Sent from my iPhone using ThaiVisa app

Posted

Just read your other topic about your recent trip to the mall...

Take my earlier post back... It seems the warnings signs are all there

Was she like this when you were dating or did she just completely change overnight once you got engaged?

Or did she change after you asked her to quit her job?

Would probably tell her you can afford to take care of both of you at a certain level, but if she wants to buy all of these 'toys' or increase savings, it may not be a bad idea for her to start working again

Then see how she reacts... And that should let you know how to proceed.

Sent from my iPhone using ThaiVisa app

  • Like 1
Posted

Reference post 118

Yeah pretty much.

Not that I want to get involved judging the OP. I could be totally wrong. But it would seem pretty

strange that if these assets exist and if the OP has the intention to pass a sizeable share onto

Thai GF that he hasn't to date mentioned this.

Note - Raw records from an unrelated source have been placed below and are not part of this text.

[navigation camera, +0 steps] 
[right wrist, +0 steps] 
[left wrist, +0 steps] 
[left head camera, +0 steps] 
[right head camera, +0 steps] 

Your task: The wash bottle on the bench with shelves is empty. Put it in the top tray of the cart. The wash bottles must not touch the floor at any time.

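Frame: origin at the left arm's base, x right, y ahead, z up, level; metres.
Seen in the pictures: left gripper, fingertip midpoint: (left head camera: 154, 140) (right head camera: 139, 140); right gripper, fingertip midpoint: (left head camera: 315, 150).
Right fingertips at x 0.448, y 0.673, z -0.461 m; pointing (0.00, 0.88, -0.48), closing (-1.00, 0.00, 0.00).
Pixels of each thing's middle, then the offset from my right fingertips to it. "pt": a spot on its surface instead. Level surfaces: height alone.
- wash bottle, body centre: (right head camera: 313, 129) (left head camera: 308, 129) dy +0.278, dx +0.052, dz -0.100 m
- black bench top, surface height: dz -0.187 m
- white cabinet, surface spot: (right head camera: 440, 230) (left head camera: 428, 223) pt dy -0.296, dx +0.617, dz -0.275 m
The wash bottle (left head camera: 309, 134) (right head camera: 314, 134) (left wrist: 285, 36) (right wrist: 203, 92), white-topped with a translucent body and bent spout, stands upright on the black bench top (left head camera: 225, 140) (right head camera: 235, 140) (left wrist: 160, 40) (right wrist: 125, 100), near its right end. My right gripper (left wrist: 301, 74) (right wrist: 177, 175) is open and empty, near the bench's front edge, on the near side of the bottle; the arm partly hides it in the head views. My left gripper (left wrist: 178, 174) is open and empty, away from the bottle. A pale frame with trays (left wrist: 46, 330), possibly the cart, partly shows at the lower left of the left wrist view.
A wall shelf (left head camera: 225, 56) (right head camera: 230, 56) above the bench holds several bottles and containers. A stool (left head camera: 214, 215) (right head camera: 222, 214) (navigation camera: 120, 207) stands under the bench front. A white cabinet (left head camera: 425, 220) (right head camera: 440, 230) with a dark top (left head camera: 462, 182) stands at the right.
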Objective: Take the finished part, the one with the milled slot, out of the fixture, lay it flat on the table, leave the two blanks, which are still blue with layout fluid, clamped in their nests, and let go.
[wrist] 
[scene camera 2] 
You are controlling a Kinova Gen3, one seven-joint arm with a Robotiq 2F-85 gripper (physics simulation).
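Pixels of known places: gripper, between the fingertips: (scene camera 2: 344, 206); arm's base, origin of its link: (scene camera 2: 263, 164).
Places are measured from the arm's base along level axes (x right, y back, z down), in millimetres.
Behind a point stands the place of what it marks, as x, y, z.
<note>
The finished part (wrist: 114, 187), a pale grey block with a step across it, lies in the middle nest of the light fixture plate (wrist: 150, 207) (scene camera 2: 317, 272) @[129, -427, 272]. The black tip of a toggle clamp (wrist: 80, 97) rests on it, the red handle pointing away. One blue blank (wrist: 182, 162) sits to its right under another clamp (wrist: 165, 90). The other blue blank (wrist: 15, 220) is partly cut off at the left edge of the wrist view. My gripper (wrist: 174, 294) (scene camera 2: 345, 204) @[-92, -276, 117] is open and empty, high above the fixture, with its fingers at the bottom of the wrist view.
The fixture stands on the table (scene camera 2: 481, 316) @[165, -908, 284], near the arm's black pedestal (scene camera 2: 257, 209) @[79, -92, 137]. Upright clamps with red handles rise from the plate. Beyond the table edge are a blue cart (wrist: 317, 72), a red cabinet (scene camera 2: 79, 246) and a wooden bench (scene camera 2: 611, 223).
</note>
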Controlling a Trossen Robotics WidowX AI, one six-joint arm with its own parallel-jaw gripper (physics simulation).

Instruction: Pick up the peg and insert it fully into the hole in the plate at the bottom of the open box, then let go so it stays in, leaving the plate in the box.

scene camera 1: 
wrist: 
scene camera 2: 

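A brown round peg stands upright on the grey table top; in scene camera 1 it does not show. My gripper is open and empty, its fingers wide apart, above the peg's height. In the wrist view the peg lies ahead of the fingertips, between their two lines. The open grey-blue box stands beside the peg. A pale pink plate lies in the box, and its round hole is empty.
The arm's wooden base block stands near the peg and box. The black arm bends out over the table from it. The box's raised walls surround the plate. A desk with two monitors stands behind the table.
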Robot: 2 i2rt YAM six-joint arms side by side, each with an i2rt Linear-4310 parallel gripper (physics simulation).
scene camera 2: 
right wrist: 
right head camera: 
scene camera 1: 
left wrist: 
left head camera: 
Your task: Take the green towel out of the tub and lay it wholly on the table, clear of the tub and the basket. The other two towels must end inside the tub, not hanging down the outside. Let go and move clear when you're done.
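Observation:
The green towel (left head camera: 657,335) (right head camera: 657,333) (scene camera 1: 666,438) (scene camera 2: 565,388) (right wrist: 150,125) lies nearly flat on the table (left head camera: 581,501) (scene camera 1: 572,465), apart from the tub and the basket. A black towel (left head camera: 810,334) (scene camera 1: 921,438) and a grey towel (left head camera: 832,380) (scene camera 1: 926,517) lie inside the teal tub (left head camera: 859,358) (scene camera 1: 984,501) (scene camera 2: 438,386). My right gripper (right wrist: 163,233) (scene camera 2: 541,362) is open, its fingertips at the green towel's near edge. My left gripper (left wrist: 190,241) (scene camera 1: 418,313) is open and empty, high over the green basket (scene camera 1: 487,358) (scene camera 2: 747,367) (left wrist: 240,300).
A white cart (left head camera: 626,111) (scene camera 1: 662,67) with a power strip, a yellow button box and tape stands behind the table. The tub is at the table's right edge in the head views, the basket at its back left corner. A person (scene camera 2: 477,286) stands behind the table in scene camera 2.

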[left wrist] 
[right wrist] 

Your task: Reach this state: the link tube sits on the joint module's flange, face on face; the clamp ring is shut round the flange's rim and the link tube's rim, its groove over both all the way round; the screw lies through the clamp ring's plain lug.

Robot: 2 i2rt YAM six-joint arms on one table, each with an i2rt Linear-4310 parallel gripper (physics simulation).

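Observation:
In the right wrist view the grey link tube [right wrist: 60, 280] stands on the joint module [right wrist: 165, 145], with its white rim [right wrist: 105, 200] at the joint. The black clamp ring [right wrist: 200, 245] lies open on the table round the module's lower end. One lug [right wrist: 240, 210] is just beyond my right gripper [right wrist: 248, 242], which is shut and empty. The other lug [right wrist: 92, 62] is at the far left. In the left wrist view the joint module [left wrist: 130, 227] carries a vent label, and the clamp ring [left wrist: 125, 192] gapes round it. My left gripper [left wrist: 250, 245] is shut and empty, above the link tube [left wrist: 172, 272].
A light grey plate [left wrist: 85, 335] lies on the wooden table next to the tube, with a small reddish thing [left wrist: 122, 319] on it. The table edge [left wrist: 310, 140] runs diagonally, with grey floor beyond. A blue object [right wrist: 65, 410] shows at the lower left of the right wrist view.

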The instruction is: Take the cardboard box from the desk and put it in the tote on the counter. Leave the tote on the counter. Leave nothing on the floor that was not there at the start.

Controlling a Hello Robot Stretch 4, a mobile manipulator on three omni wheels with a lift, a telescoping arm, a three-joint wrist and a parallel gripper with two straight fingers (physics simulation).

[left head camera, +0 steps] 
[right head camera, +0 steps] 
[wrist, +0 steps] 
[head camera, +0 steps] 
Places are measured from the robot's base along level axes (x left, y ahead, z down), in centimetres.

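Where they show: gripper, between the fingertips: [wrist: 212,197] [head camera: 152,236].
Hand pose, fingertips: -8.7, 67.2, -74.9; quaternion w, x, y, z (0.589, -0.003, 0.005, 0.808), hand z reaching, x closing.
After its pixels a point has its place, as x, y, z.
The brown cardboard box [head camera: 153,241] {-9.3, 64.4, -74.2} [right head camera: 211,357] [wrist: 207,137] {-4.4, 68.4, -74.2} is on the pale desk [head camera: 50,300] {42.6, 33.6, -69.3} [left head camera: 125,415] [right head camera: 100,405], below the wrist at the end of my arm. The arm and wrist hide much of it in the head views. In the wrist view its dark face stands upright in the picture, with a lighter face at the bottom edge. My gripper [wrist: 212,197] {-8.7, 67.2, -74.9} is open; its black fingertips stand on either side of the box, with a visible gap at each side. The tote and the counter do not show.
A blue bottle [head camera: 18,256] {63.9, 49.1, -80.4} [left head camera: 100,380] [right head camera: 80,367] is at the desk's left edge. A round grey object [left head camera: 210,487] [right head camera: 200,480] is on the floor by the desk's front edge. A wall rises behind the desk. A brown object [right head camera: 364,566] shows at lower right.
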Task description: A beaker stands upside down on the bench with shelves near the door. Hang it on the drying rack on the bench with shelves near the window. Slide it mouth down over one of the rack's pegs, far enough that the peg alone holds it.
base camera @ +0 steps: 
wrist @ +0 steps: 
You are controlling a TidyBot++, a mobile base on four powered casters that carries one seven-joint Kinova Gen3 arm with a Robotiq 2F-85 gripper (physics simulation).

I mean the whole thread is centered on whether GF is being reasonable or not. Surely in the

early part of this thread he'd have qualified himself by saying words to the effect

"she's asking for x..........despite the fact I'm going to ensure she is long-term secure by way of......"

Maybe I missed something. Maybe the OP can clarify. If he takes the view that this has gotten a little

out of hand, that it's his own business I'd respect that too.